Une vie entière

Une vie entière, Robert Seethaler, Éd. Sabine Wespieser, 2015 (traduit par Élisabeth Landes)....
Egger naît en Autriche vers 1898. Orphelin dès quatre ans, il est recueilli par un vague parent qui vit en montagne et qui le bat régulièrement le rendant boiteux encore enfant. Egger se construit seul, dans ce paysage aride qu'il aime tant. Un matin de février 1933, il descend la montagne avec un homme agonisant sur le dos. Pour se reposer de son effort, il s'arrête à l'auberge du village et Marie la nouvelle serveuse le frôle de son corsage. Une décharge électrique pour Egger qui courtisera Marie dans les us de l'époque et demandera sa main. Marié, Egger travaillera pour la société qui construit le "premier Téléphérique du massif des Dômes".

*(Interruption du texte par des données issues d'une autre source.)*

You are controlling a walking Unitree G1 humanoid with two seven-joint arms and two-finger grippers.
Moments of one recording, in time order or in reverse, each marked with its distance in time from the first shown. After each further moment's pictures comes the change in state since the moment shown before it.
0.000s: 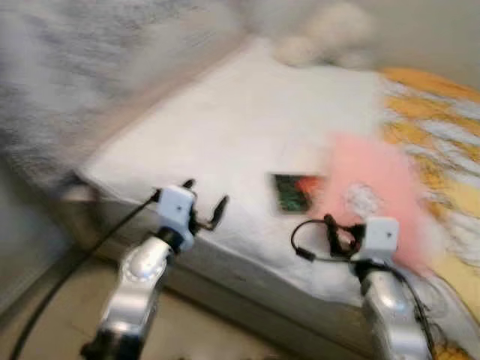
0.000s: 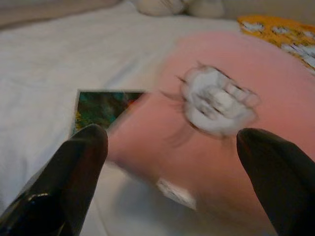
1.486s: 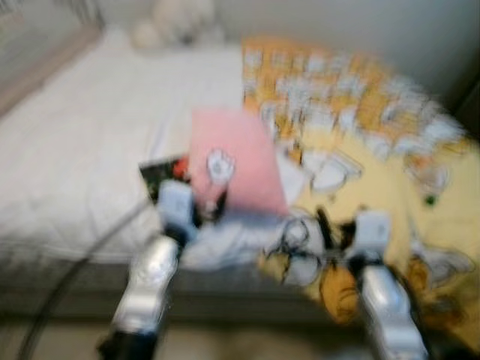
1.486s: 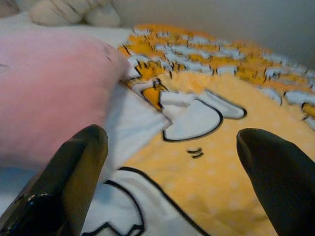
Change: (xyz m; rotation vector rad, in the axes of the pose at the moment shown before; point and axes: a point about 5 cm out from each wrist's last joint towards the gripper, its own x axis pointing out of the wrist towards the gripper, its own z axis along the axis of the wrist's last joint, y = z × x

Une vie, tel aurait pu être également le titre de ce roman ou Une vie simple, tant il raconte celle d'un homme sans éducation, qui s'est construit seul, un homme ordinaire. Egger traverse les deux tiers du vingtième siècle, un peu comme un spectateur. Non pas qu'il fuie le progrès ou les avancées technologiques et sociales, mais ils ne le concernent que peu, isolé dans sa montagne ou dans la vallée. La télé, il n'en a pas l'envie ni les moyens. Le téléphérique, il aide à son implantation, mais ne le prendra quasiment jamais préférant de loin les marches sur les sentiers. La voiture, n'en parlons même pas, tout au plus le car, et encore, juste pour voir du paysage.
Un très beau roman qui m'a fait penser à ceux de Mario Rigoni Stern, écrivain italien des petites choses et des grands espaces montagneux. L'écriture est simple, épurée, et procure beaucoup d'attachement aux personnages et aux lieux. L'émotion est au rendez-vous, dans toutes les pages. Pas de mots superflus, pas de grandes théories. Tout est sobriété, calme et ascétisme. Le silence domine et la montagne l'impose. Egger est taiseux et ça fait un bien fou, un roman loin des tumultes, des cris et de la fureur.
Pas grand chose à dire de plus sur ce court roman (157 pages) qui se lit lentement, qui imperceptiblement trace sa route dans l'esprit des lecteurs et y laisse des marques, une sorte de paix intérieure, de calme, et de respect pour Egger qui aura construit sa vie courageusement et honorablement. Un brave homme. Un type bien. Ce qui pour moi est un double compliment.